In the case of tick-borne diseases in humans, tick co-infection with several species of pathogenic microorganisms and their co-transmission might have important relevance to public health66. In D. reticulatus from north-eastern Poland, co-infections were revealed in 3.8% of positive ticks. Considering that only co-infections with R. raoultii with B. canis were identified (which are not pathogenic for humans) and with B. afzelii (which are probably neutralized by defensins produced by D. reticulatus ticks), it seems that this tick species does not play an important role as a vector of mixed tick-borne infections in humans that could exacerbate the course of the disease severity and make it difficult to diagnose or treat.

Conclusion

The current study has confirmed the high prevalence of R. raoultii in adult ticks in the eastern population of D. reticulatus in north-eastern Poland.
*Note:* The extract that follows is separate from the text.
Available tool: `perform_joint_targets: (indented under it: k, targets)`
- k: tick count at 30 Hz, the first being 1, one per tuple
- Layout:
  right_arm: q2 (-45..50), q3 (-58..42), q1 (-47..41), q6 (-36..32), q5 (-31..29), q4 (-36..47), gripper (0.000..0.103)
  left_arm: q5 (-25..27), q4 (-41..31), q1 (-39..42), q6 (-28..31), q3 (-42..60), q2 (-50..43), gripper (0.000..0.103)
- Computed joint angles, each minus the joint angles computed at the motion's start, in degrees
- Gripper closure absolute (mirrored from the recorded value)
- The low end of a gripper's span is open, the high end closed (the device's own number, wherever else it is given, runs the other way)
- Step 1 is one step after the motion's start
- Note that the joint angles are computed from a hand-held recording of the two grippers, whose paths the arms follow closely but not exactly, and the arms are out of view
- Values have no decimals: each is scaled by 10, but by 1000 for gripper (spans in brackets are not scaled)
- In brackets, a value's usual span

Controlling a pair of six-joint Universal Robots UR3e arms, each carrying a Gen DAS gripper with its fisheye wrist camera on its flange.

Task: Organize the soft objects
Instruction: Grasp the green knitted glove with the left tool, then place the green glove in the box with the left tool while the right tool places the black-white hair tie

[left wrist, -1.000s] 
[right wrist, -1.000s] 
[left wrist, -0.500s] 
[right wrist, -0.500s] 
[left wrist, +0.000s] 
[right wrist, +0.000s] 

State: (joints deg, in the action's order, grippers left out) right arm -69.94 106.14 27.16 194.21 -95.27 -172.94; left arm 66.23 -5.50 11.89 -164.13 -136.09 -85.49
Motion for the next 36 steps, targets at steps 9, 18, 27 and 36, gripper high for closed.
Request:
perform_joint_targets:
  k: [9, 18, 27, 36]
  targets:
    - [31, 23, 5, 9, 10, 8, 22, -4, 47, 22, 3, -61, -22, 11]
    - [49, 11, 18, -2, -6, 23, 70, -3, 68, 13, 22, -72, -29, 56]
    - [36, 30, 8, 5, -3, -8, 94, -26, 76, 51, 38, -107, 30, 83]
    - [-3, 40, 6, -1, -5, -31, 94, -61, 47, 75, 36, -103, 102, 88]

The presence of bacteria belonging to the rickettsiae from the spotted fever group indicates that tick-borne lymphadenopathy (DEBONEL/TIBOLA) should not be excluded in the diagnosis of tick-borne diseases. In turn, the relatively high prevalence of B. canis with different genotypes suggests differences in the clinical picture of canine babesiosis in this area. The risk of infection with these two pathogens is much higher in the natural biotopes of north-eastern Poland. D. reticulatus seems to play a minor role in the transmission of Borrelia burgdorferi s.l. and A. phagocytophilum, as well as a vector of mixed infections in humans.